Because this was a hosted-service issue, Microsoft fixed it centrally and customers didn't have to patch anything locally. Good. But the researchers and the trade press converged on the same uncomfortable note: Microsoft closed the specific attack path, not the condition that produced it. Large language models still can't reliably tell the difference between instructions from a legitimate user and instructions smuggled in through content they were asked to process. Every guardrail Microsoft ships - the output sanitizer, the CSP, the classifiers - is treating a symptom. The disease is that instructions and data flow through the same channel and the model is asked to police the boundary using nothing but its own judgment.

The durable lessons live in the tenant, not in Microsoft's patch notes. Treat data governance as AI security: hunt down oversharing and "Everyone except external users" exposure before Copilot makes it queryable. Treat AI-rendered output like hostile web content: sanitize every streamed chunk before it hits the DOM, and don't let model output trigger external fetches by default. Review your CSP allowlist by behavior, not by brand, because any allowed service that fetches user-supplied URLs is an exfiltration proxy waiting to be discovered.
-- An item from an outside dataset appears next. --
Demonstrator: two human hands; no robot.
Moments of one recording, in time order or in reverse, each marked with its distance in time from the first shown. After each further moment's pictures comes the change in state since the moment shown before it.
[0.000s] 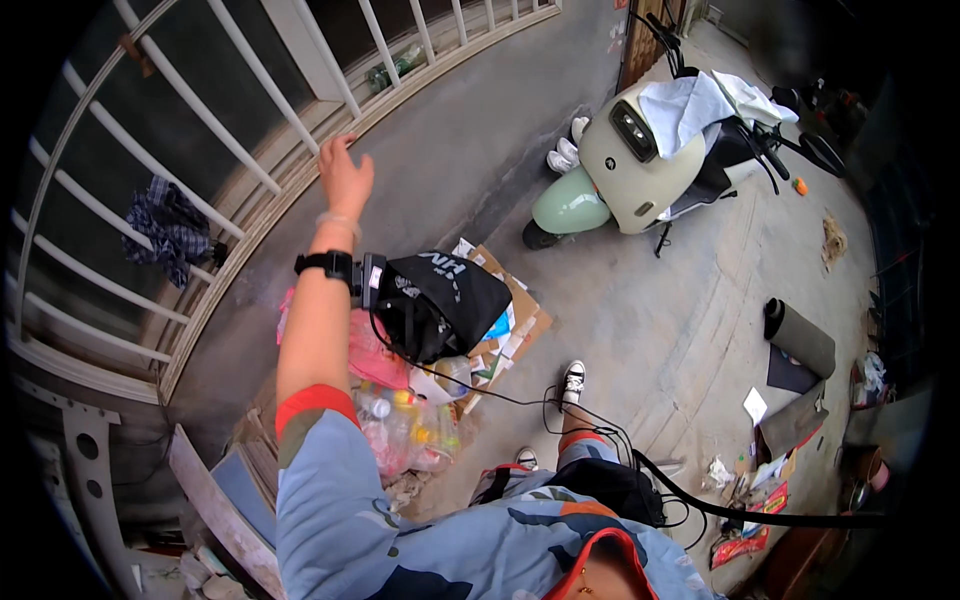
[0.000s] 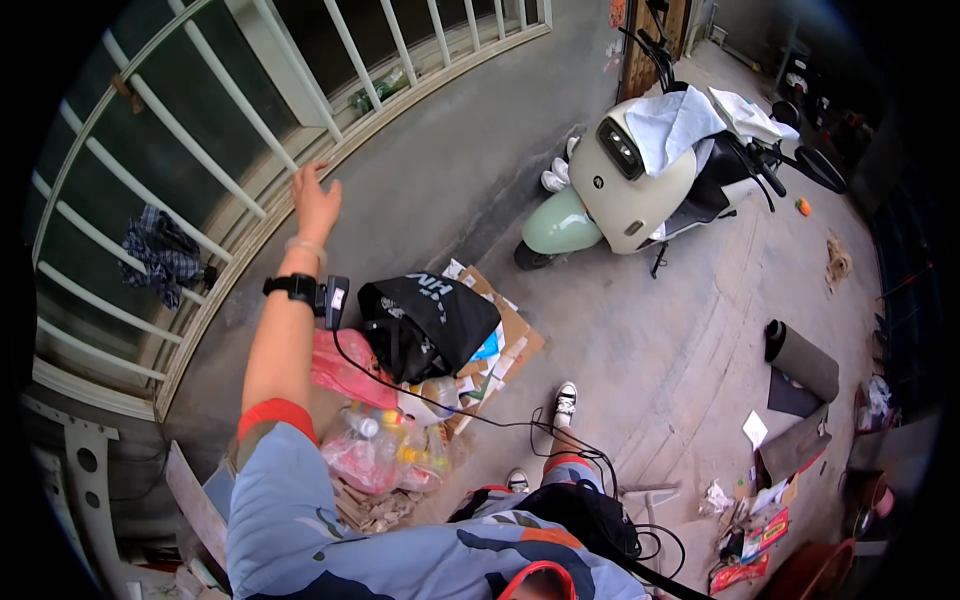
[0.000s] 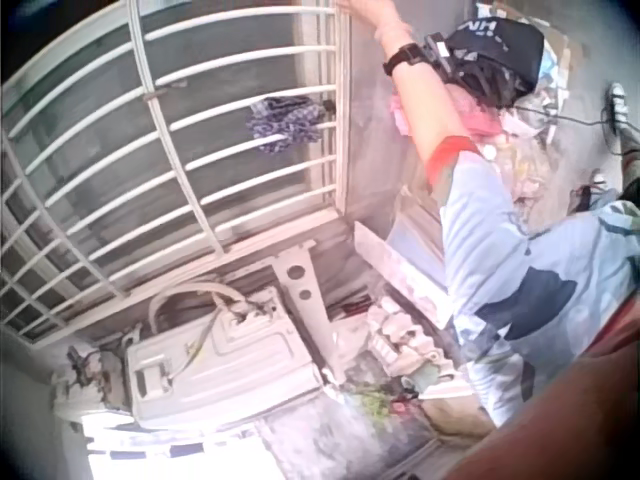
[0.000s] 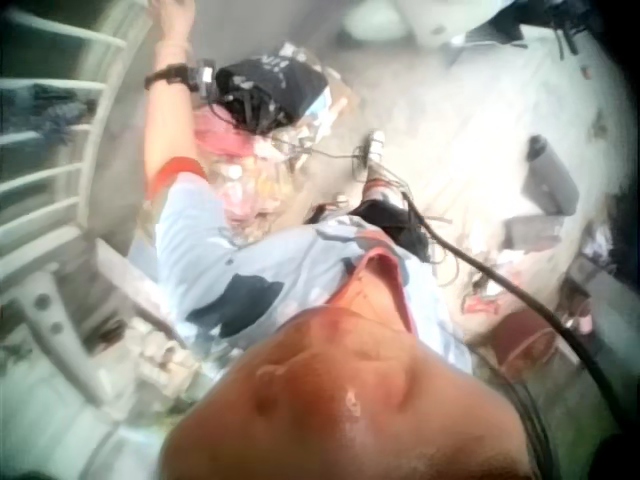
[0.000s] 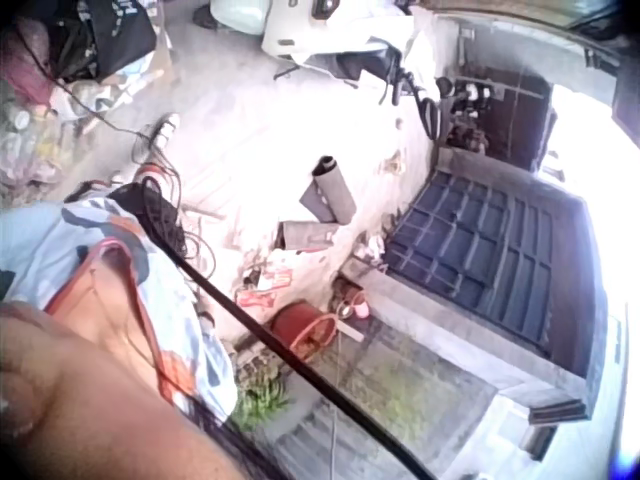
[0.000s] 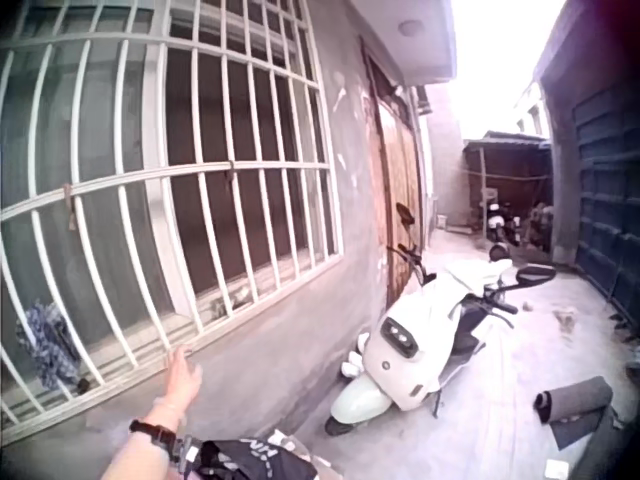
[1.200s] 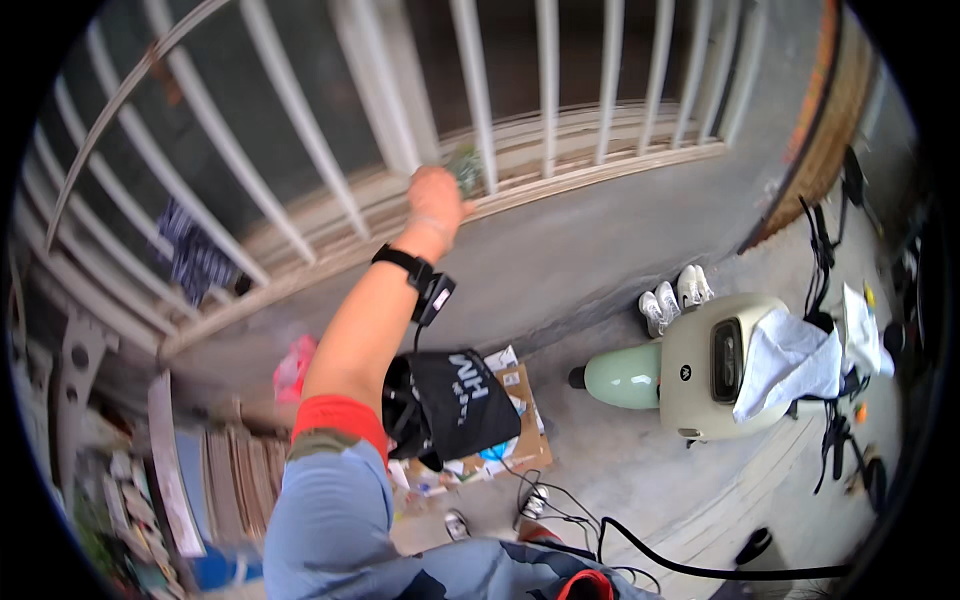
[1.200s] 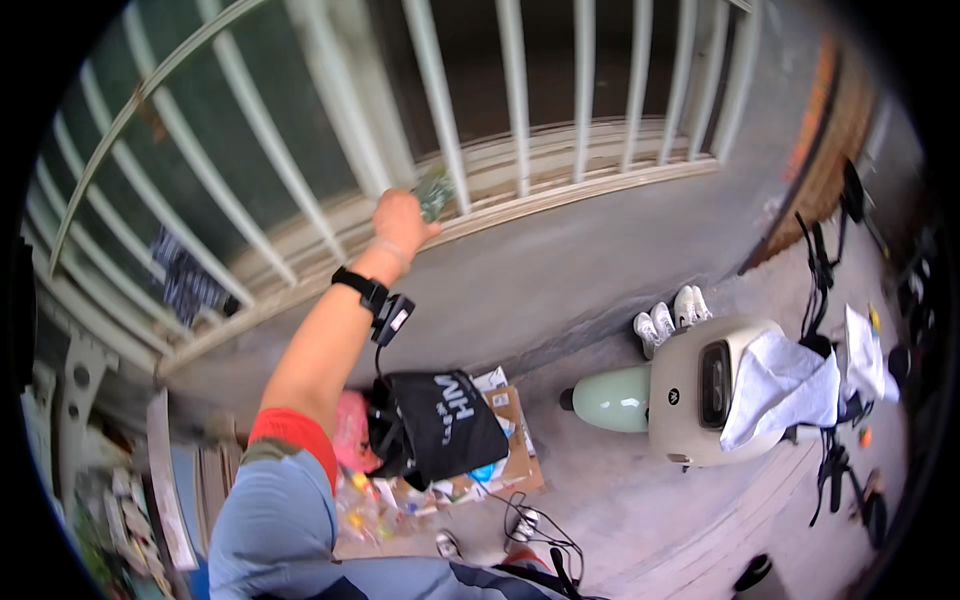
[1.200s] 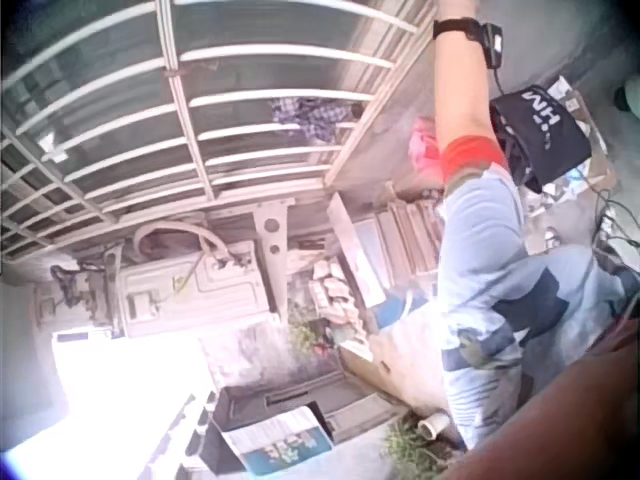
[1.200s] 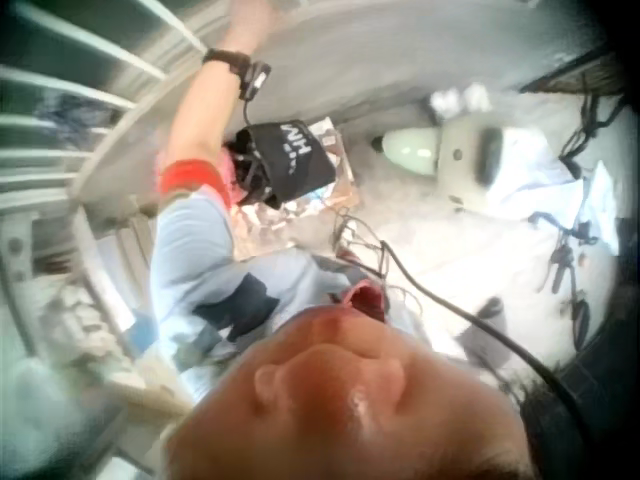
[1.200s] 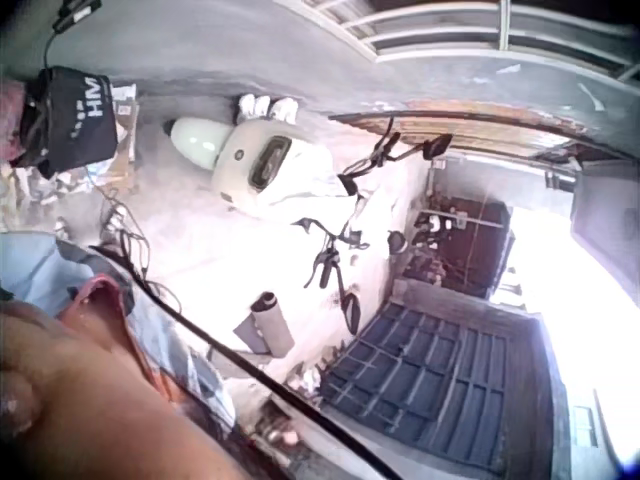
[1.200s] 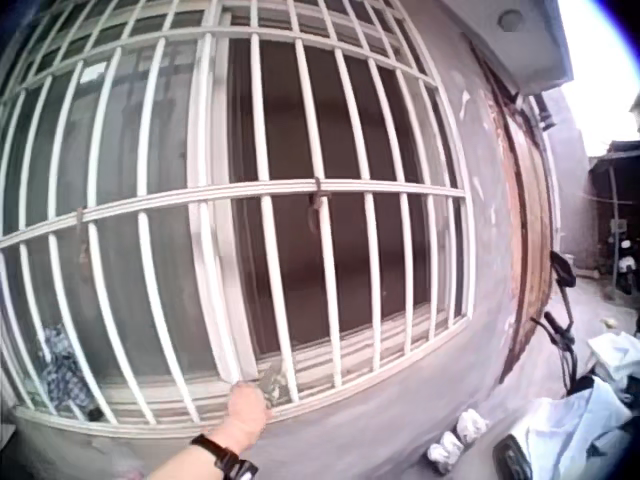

And design AI search URLs so a link can restore state but can never silently authorize a sensitive task.

Why this one belongs in the Graveyard

SearchLeak didn't ship a wrong answer or embarrass anyone in public. It's here because it's a clean, well-documented near miss that shows prompt injection graduating from party trick to enterprise data-flow problem. The defect lives in the AI deployment itself: an assistant wired into corporate data decided that text in a URL parameter counted as a command. Once an AI system can retrieve private data, render active content, and reach external services, the gap between a clever sentence and a data breach is one well-built chain of clicks. Microsoft got to close this one before anyone weaponized it. The class of attack that made it possible is still standing.